## Problem description
The response must consist of every line of the listing, reproduced verbatim.

## Source material
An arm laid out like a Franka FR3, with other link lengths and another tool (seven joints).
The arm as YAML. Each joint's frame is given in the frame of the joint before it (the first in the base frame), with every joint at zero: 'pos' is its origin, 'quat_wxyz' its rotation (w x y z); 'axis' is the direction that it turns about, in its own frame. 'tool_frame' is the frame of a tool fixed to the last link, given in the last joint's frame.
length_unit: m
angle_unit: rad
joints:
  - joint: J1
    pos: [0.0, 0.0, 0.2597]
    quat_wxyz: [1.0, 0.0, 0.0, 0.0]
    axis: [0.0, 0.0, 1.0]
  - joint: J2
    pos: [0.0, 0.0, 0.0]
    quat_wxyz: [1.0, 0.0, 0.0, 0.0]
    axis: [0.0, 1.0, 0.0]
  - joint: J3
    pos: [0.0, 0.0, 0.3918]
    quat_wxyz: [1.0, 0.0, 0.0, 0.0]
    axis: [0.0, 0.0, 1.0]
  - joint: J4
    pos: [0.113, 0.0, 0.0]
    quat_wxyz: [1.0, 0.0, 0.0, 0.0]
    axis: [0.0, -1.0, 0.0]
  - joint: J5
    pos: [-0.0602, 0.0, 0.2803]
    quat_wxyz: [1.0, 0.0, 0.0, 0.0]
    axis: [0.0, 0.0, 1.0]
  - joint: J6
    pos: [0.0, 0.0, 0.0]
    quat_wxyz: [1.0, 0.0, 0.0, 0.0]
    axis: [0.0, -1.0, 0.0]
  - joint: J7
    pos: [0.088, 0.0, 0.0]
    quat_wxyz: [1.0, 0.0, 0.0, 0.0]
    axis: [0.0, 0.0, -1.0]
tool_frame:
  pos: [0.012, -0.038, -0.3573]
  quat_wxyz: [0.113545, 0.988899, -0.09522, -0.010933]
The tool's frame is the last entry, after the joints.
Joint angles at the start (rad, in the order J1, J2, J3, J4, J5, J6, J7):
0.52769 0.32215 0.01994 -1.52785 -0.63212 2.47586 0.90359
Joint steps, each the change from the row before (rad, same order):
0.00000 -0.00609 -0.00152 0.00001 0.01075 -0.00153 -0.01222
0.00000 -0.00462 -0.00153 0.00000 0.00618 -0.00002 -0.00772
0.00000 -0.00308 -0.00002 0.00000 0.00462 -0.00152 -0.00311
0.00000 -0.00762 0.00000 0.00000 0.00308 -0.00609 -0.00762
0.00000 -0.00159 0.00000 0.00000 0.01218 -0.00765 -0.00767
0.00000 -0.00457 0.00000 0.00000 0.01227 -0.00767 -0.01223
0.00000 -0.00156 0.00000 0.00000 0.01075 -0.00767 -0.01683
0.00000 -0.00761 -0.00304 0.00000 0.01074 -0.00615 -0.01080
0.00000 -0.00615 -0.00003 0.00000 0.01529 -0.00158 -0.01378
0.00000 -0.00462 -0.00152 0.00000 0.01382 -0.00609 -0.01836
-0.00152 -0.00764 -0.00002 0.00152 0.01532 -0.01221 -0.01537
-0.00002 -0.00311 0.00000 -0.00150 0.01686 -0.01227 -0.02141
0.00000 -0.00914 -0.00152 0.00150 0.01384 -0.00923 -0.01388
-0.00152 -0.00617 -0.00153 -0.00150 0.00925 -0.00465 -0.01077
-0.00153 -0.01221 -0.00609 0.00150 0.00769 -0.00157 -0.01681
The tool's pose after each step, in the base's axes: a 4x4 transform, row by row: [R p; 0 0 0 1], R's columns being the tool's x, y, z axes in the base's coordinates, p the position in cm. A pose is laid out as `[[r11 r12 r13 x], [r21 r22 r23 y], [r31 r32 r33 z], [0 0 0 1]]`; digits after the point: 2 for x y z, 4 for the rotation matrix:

## Solved exercise
An arm laid out like a Franka FR3, with other link lengths and another tool (seven joints).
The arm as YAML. Each joint's frame is given in the frame of the joint before it (the first in the base frame), with every joint at zero: 'pos' is its origin, 'quat_wxyz' its rotation (w x y z); 'axis' is the direction that it turns about, in its own frame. 'tool_frame' is the frame of a tool fixed to the last link, given in the last joint's frame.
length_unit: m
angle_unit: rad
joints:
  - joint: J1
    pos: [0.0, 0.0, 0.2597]
    quat_wxyz: [1.0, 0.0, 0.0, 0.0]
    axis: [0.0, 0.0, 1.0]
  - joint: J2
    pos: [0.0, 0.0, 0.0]
    quat_wxyz: [1.0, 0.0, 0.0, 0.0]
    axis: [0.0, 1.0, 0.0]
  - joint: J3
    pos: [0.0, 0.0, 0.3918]
    quat_wxyz: [1.0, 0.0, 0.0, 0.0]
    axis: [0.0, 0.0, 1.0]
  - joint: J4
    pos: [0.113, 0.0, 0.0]
    quat_wxyz: [1.0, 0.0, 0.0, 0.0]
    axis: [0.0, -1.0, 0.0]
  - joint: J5
    pos: [-0.0602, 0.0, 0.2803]
    quat_wxyz: [1.0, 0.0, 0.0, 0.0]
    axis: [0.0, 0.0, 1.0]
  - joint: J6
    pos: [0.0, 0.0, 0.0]
    quat_wxyz: [1.0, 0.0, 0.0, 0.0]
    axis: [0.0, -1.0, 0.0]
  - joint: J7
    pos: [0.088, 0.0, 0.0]
    quat_wxyz: [1.0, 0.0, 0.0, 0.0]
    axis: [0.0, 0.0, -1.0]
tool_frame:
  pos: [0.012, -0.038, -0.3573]
  quat_wxyz: [0.113545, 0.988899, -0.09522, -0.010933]
The tool's frame is the last entry, after the joints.
Joint angles at the start (rad, in the order J1, J2, J3, J4, J5, J6, J7):
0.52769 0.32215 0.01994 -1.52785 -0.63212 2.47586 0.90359
Joint steps, each the change from the row before (rad, same order):
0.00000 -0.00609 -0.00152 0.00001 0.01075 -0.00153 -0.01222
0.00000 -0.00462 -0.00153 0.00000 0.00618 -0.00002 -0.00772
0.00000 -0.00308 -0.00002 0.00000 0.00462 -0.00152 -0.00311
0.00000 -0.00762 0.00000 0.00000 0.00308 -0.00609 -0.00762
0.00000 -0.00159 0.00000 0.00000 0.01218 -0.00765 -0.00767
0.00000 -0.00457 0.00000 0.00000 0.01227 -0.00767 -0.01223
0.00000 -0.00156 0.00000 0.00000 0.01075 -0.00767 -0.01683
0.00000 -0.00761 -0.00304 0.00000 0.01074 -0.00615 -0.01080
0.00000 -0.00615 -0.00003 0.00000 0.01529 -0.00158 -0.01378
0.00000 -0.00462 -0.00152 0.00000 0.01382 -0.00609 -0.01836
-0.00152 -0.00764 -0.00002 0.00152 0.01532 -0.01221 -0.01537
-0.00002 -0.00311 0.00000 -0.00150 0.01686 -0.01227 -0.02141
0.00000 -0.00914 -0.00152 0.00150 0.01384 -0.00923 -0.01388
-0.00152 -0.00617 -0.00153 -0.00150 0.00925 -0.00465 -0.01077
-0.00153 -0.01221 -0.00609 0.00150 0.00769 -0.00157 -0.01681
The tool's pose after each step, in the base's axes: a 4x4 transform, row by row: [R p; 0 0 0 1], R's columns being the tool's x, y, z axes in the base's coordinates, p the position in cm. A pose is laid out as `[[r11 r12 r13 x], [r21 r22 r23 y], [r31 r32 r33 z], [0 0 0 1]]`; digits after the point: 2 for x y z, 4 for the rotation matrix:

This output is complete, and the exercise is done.